● **Task description**
The number of lines containing the word "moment" is all you should give; count them in the records below.

----- Records to process -----

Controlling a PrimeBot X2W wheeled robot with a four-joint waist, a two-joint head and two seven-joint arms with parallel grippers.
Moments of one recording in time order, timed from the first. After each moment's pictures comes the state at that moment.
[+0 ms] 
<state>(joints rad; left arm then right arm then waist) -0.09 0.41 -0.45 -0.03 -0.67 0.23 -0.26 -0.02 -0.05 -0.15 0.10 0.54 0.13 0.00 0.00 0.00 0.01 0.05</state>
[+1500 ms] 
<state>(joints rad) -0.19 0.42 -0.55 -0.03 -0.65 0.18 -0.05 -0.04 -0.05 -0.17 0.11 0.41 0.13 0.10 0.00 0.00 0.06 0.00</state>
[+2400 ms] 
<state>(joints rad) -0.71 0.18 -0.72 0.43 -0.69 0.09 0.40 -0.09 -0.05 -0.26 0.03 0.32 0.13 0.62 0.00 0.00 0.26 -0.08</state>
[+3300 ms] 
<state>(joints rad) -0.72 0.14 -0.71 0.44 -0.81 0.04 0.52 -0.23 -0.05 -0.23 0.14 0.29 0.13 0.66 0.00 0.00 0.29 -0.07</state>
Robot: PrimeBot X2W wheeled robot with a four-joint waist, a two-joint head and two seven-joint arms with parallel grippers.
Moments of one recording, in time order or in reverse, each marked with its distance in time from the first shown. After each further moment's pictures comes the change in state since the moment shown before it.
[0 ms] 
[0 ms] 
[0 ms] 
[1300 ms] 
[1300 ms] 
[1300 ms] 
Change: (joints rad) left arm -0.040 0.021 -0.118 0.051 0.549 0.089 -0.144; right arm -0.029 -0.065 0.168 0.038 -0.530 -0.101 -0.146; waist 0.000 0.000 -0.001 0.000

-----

● **The answer**
2